HTML Formatter の圧縮では、以下4タグの中身は触らずに保持します:

タグ中身触ると起きること
<pre>整形済みテキスト改行・空白が消えて表示崩れ
<textarea>フォーム初期値フォームに余分な空白が入る
<script>JavaScript構文エラー / // コメント連鎖
<style>CSS構文エラー / セレクタ崩壊

これらに共通するのは「中身がHTMLではない」ということです。


1. <pre> :空白に意味がある

<pre>
  function f() {
    return 1;
  }
</pre>

<pre>preformatted text(整形済みテキスト)の略で、ブラウザは改行・連続空白をそのまま表示します。CSSで言えば white-space: pre 相当。

ここを圧縮で <pre>function f() { return 1; }</pre> のように1行にすると、コードブロックが完全に崩壊します。


2. <textarea> :初期値が見える形で出る

<textarea>
  デフォルトテキスト
</textarea>

<textarea> の開始タグ直後の改行と、終了タグ直前のインデントはそのままフォームの初期値になります。圧縮で空白を削ると、フォームに「余分なスペース」が入って見える、または逆に必要な改行が消える事故が起きます。


3. <script> :JavaScriptの言語ルールが効く

<script>
// このコメントを忘れずに
console.log("hi");
</script>

<script> の中身はHTMLパーサではなくJavaScriptパーサが処理します。HTMLとして空白を削ると:

<script>// このコメントを忘れずに console.log("hi");</script>

// 以降が全部コメント化して console.log まで実行されません。改行は文の区切りとして意味を持ちます。

自動セミコロン挿入(ASI)の罠

return
  { value: 1 }

JavaScriptのASIにより、これは return undefined; { value: 1 }; と解釈されます。圧縮で改行を消すと挙動が変わるパターンです。


4. <style> :CSSの言語ルールが効く

<style>
.btn {
  color: red;
}
</style>

<style> の中身はCSSパーサで処理されます。HTMLとして圧縮してもたいてい壊れません(CSSは空白に寛容)が、@media (max-width: 768px)( 直前空白などはケースによって意味が変わります。

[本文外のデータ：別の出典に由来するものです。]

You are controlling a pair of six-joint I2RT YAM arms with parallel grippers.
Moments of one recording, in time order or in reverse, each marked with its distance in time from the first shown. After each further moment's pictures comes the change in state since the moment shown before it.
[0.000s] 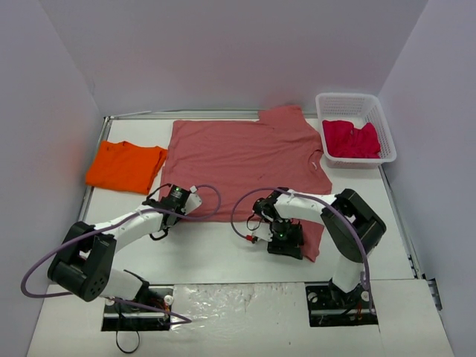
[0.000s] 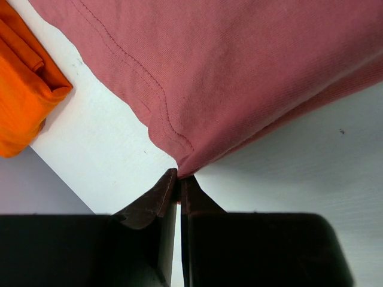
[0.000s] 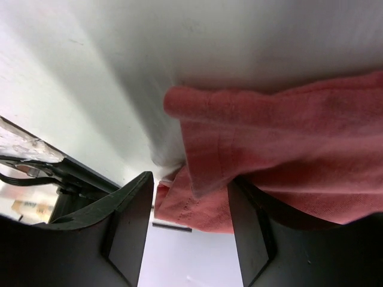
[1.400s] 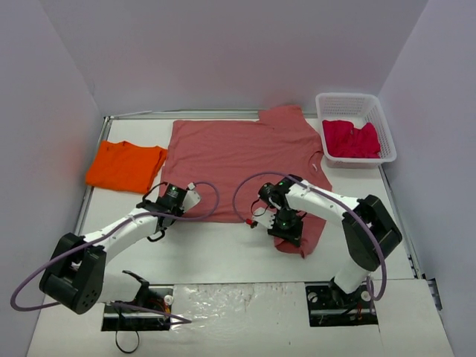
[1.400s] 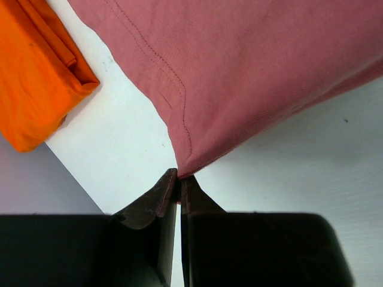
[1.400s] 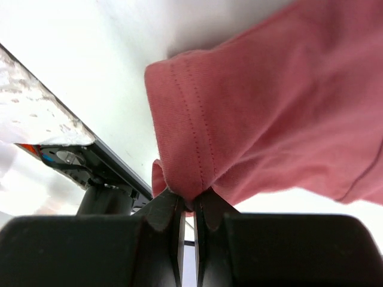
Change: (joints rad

そもそも本ツールの圧縮では「タグ間の空白」が削除対象なので、<style> 内のCSSは触らないのが安全です。


なぜ「整形」では保護しなくていいのか

整形処理(Prettier)は、各タグの内容をそれぞれ専用パーサで解析します:

  • <script> は babel/typescript パーサで整形
  • <style> は postcss パーサで整形
  • <pre>htmlWhitespaceSensitivity: "css" 設定により中身に手を入れない
  • <textarea> も同様に保持

つまり整形は構文を理解しているので壊れない圧縮はregex方式で構文を理解できないので保護が必要、というのが理由です。


保護されないが注意すべきタグ

<title><meta> の中身

中身は短いので問題は起きにくいですが、<title> My Site </title> のような前後空白は、ブラウザのタブ表示でトリミングされて見えません。圧縮しても表示は変わらないことが多いです。

<code><pre> で囲まれていない場合)

インライン <code> の中身は通常のテキストとして扱われます。中の連続空白は1個に圧縮される可能性がありますが、インライン用途なら問題ないことが多いです。

コメント <!-- -->

通常コメントは削除されます。ただし <!--[if IE]> のような条件付きコメントは保護対象です。


「保護したいタグを増やす」必要があるか

例えば <table> のセル間空白を保護したい、というケースは通常ありません。テーブルは display: table のセルがレイアウトを決めるため、HTMLソース上の空白に依存しないからです。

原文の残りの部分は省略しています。